Così ora veniamo a sapere che, se pure in assenza di una perfetta identità di stile, il premier Monti si sente assai vicino a Grillo (o almeno quelli che sembrano volerlo votare) e, come lui, prova “senso di sgomento e rabbia rispetto alla politica”. La protesta di Grillo, dice Monti, è giustificata, persino valida forse, anche se ha il difetto di non mutarsi in proposta.
“È difficile governare con Grillo, ma è difficile governare anche senza gli elettori di Grillo” – dice con qualche ammiccamento di intesa-non-intesa il premier uscente. Non deve meravigliare più di tanto questo riconoscimento, perché in realtà risponde a una prassi ormai consolidata della forma anti-democratica che distingue il regime politico italiano: il voto di protesta è sempre legittimato, salvo poi neutralizzarne le conseguenze qualora risultasse troppo scomodo. Non è invece legittimata la proposta alternativa, che infatti viene sistematicamente estromessa come è dimostrato dal trattamento riservato negli ultimi quarant’anni ai radicali.

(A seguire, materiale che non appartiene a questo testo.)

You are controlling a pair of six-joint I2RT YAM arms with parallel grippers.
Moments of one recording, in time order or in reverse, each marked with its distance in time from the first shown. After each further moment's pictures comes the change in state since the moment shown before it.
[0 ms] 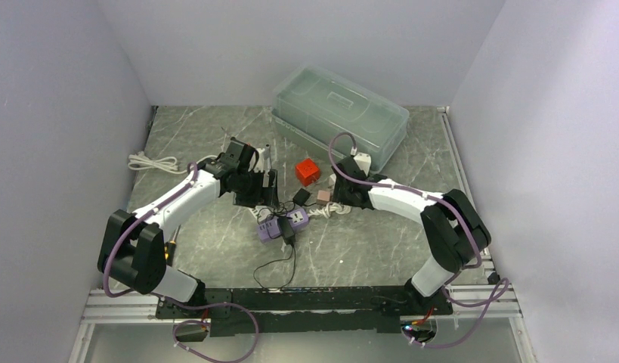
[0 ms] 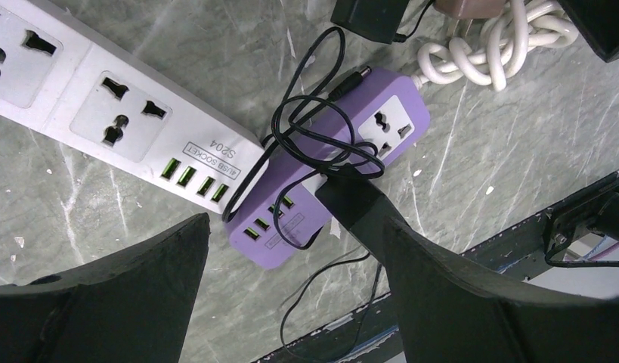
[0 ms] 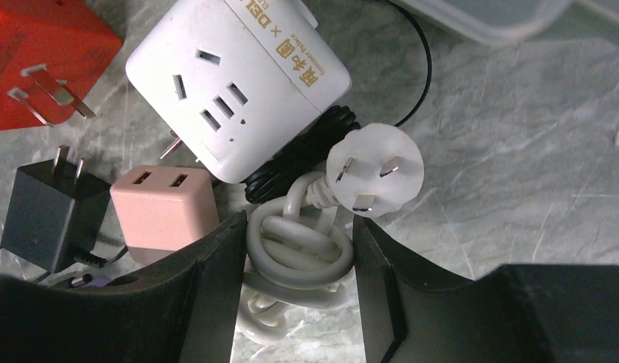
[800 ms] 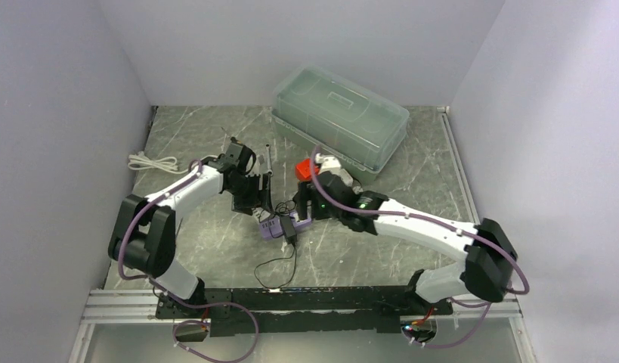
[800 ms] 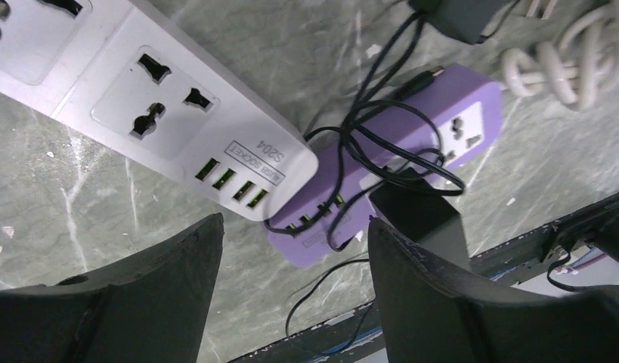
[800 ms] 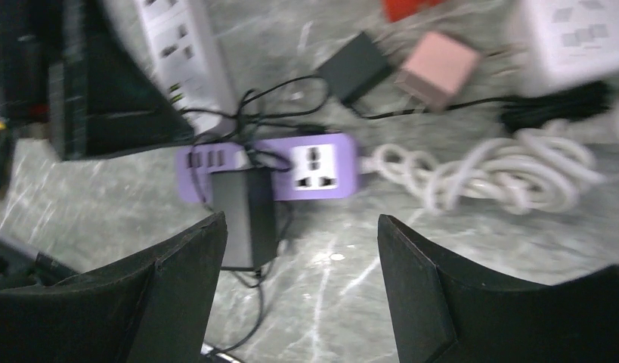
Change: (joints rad) left arm 0.063 0.083 -0.011 -0.020 0.024 -0.030; right arm 0.317 -0.304 0.019 -0.040 -0.057 -0.056
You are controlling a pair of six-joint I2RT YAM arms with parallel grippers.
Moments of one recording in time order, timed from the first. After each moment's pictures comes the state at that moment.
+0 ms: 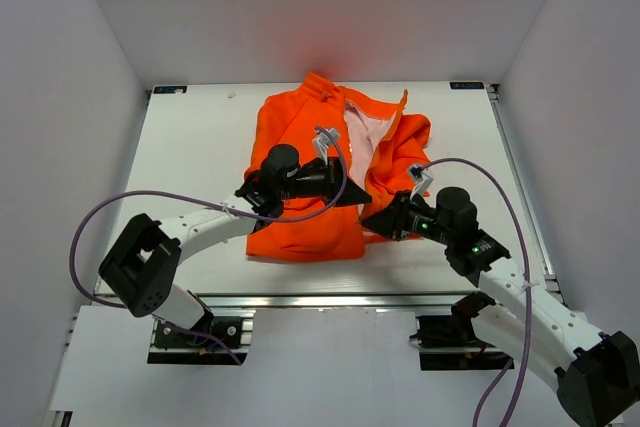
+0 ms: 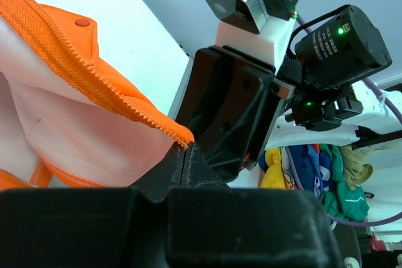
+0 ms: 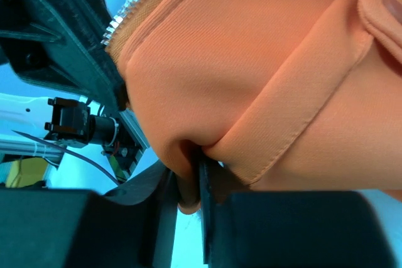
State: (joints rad) left arm -0.75 1.49 0.90 0.49 0.67 -0.82; right arm 0.54 0.78 0.45 0.03 -0.49 0.65
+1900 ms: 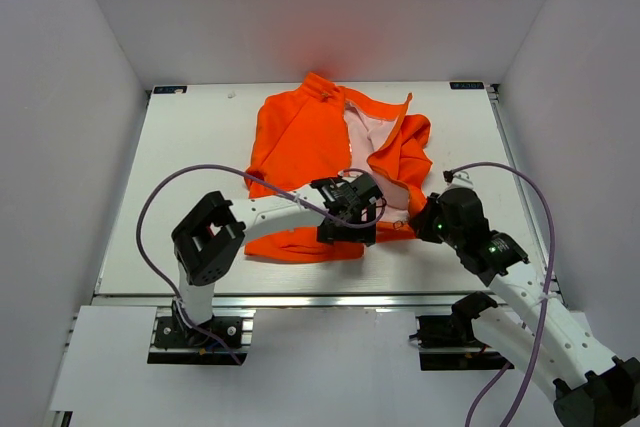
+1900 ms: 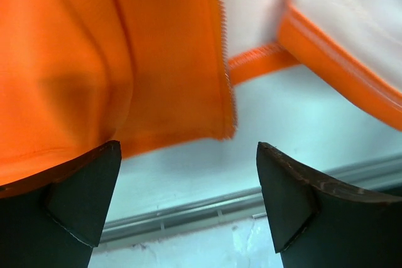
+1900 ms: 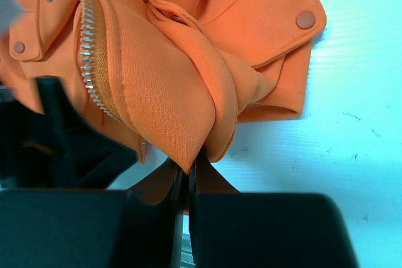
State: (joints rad) left arm -1.03 1.91 1.41 -0.73 -0.12 -0.90; right arm 0.48 0.71 0.58 -0.53 0.09 0.57
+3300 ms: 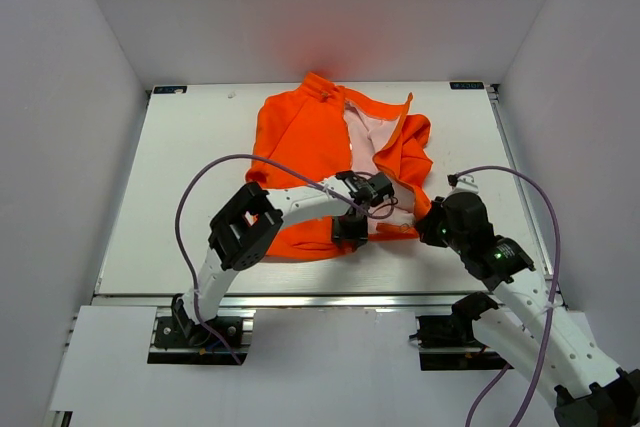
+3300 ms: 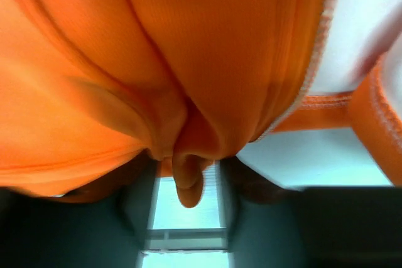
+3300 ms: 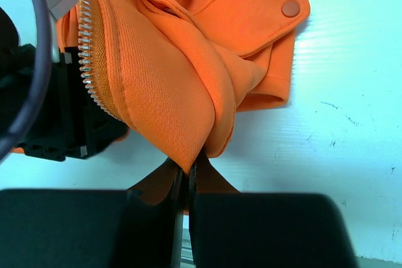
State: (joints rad) left arm -1.01 2.16 1.66 -0.95 -0.14 -0.92; right arm 0.48 0.65 0.58 -0.60 0.12 0.54
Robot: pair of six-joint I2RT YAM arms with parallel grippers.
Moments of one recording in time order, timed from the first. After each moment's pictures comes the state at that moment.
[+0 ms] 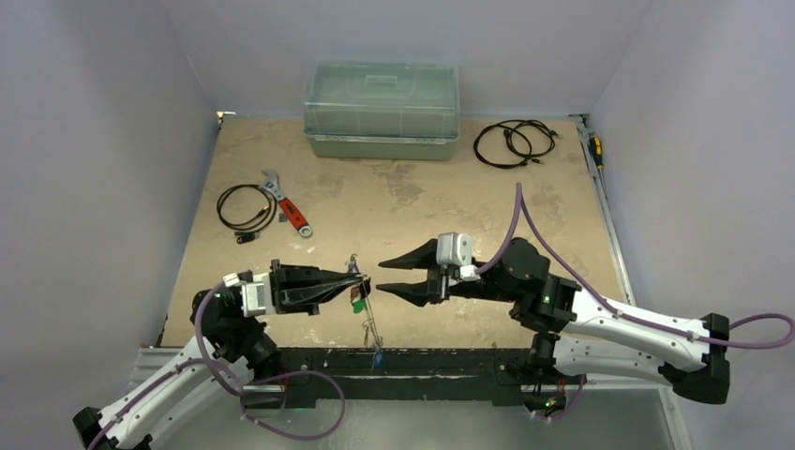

A ben vedere, il potere costituito – anche nelle sembianze tecniche del governo Monti – adotta sempre gli stessi metodi. Non era diverso, in fondo, il modo in cui lo stesso terrorismo fu “usato” come puntello al regime, presentandolo quale potenziale contraltare del sistema, esecrabile quanto si vuole ma pur sempre utile alla preservazione degli assetti di potere e a silenziare ogni possibile alternativa democratica reale.
L’azzeramento della praticabilità democratica nella lotta politica, la soppressione degli stessi spazi per un confronto reale, al pari della delegittimazione nei confronti di chiunque individui tematiche e modalità atte a canalizzare democraticamente le esigenze presenti nella società sono fenomeni oramai sistemici della patologia vissuta dal nostro Paese. E che di certo non sarà risolta da questa tornata elettorale.